*** Data for processing Section Begins ***

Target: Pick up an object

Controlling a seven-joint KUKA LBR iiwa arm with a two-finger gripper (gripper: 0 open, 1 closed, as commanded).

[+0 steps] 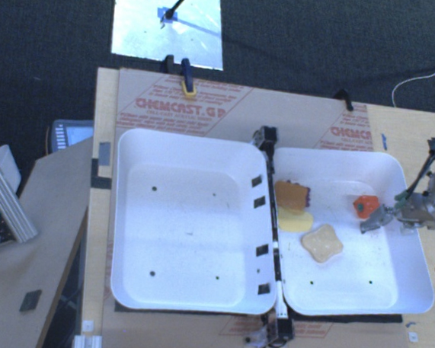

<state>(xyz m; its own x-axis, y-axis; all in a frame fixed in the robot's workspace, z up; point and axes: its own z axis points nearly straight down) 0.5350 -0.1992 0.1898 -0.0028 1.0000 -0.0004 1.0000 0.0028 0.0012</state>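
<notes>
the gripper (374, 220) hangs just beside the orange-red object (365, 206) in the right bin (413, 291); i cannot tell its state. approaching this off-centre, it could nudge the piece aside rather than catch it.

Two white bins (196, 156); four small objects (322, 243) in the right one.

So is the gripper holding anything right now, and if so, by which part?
Cannot be told for sure. The gripper sits in the right bin right beside the small red-orange object, but no object is visibly between its fingers.
</notes>
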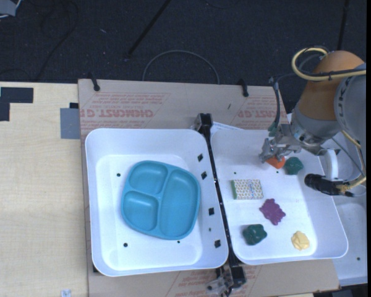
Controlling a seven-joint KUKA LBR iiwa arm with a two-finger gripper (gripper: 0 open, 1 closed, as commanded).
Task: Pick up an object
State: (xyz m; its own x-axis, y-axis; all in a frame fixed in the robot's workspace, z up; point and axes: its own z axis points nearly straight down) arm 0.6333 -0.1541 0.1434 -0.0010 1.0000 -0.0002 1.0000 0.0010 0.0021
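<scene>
In the right bin (pixel 324 228), my gripper (pixel 274 151) is down at the far side, directly over a small orange object (pixel 276 163) whose edge shows just below it. I cannot make out whether the orange object is between the fingers. A teal object (pixel 292 165) lies just to its right. Nearer the front lie a patterned beige block (pixel 247 189), a purple object (pixel 272 211), a dark green object (pixel 255 234) and a yellow object (pixel 300 241).
The left bin (pixel 105 166) holds a blue divided plate (pixel 161 198). A black divider (pixel 213 197) runs between the bins. The arm with its orange band (pixel 328 85) looms over the right bin's far right corner, with cables and a black part (pixel 321 182).
</scene>
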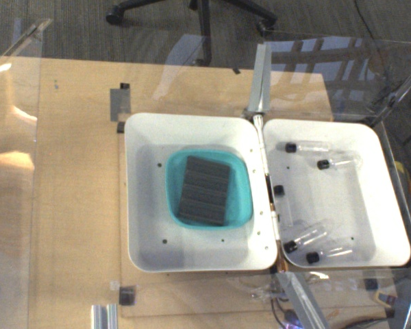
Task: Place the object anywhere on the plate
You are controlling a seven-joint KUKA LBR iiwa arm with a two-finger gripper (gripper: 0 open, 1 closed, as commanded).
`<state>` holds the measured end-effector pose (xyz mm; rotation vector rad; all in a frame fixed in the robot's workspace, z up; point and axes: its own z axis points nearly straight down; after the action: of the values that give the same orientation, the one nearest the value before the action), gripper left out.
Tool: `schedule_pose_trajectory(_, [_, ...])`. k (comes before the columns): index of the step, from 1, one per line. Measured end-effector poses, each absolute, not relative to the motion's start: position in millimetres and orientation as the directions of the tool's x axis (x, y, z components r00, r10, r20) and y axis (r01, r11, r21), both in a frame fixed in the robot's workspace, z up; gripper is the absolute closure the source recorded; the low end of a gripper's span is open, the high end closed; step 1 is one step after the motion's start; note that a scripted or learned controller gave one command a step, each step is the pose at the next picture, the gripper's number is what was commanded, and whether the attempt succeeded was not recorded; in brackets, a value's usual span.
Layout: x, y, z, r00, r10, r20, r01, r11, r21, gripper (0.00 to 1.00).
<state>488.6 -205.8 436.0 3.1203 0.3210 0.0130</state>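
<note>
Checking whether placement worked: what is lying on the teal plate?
A dark ribbed block lies on the teal plate in the left bin. The plate's centre beneath it is covered.

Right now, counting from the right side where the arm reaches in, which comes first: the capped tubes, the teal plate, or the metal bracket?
Judged from the camera view's right side:
1. Capped clear tubes, in the right bin, nearest.
2. Teal plate, in the left bin; the dark ribbed block lies on it, so those two share a rank.
3. Metal bracket, on the bench beyond the left bin, farthest.
</note>
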Motion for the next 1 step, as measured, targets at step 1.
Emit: schedule_pose_trajectory(1, [498.1,-205.6,436.4,0.978,0.206,0.008,0.206,-0.978,0.006,0.0])
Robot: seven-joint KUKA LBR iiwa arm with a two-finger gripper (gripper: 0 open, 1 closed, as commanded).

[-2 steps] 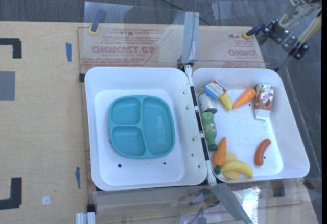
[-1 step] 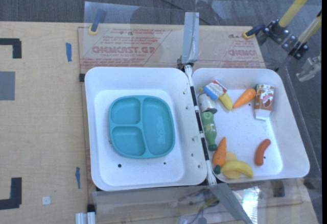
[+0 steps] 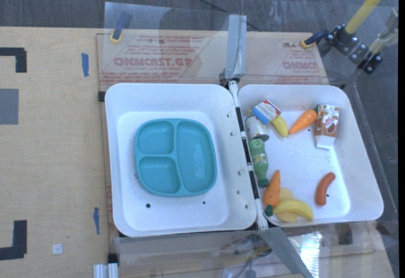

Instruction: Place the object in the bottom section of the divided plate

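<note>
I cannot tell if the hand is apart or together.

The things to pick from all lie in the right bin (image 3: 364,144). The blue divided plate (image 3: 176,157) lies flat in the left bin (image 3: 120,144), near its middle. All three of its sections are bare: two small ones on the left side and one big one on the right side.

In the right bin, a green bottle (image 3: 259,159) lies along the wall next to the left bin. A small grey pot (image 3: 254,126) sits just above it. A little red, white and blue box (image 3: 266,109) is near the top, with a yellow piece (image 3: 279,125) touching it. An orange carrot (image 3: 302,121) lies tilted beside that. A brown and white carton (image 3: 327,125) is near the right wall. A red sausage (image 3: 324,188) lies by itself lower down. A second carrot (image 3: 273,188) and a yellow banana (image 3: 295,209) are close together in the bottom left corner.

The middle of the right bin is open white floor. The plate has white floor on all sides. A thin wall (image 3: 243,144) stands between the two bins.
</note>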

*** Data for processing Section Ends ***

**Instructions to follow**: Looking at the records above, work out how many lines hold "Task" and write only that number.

**Response box**: 2